Namjoon membuka payung transparan yang ada di genggamannya, "Aku bertemu Sun Woo hyung tadi, dan mereka bilang tidak bisa menghubungimu karena ponselmu mati, mereka takut kau terjebak hujan dan tidak bisa kembali ke asrama sampai tengah malam." Jelas Namjoon.
"Lalu kenapa kau kesini?" Tanya Seokjin, masih tidak bisa mengerti.
"Menjemputmu, aku sudah menunggu satu jam hyung. Kau asik sekali membaca, aku tidak ingin mengganggu." Namjoon tersenyum, memperlihatkan kedua lesung pipinya yang dalam.
"A-aku tidak perlu- aku akan menghubungi Hyo─" Belum selesai Seokjin berbicara, Namjoon sudah menarik tangannya untuk berjalan bersama. Tubuh Seokjin bereaksi ketika terkena air hujan, dengan spontan menghindar dan berlindung di bawah payung yang di bawa Namjoon.

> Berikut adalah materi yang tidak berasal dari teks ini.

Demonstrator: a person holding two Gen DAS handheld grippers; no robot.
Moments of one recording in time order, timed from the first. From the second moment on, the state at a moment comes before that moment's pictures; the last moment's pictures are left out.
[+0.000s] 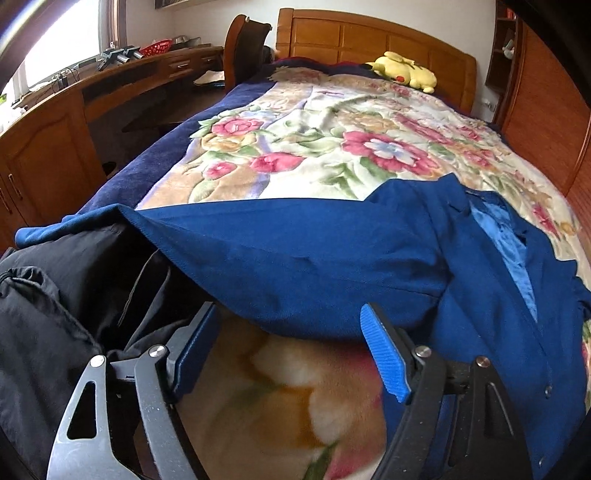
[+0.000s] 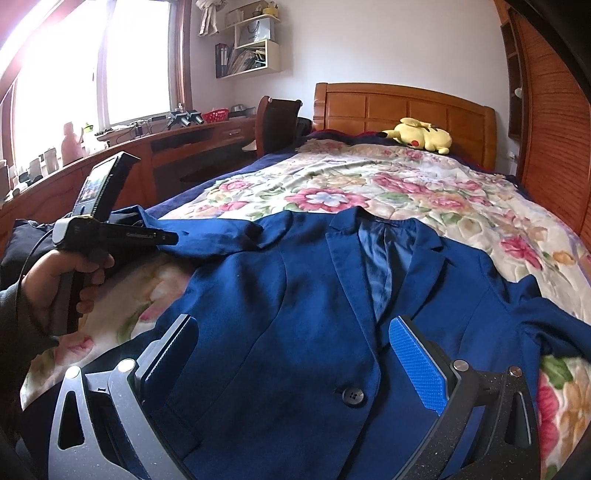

"Hyosang hyung sedang tidak ada disini, dia pergi ke perusahaan musik. Lagipula, aku 'kan teman sekamarmu,"
Seokjin melirik ke arah Namjoon, dadanya berdegup dengan sangat keras, wajahnya memerah begitupun telinganya. Dia benar-benar gugup.
"Aku akan berjalan pelan-pelan, dan─" Namjoon menarik lengan Seokjin agar pemuda itu mendekat padanya, "Kau harus menempel padaku hyung, biar kita berdua tidak kebasahan,"
Seokjin menelan ludahnya, rasanya nafasnya berhenti seketika, dia berjalan sangat pelan di tengah guyuran hujan. Satu payung bersama Kim Namjoon.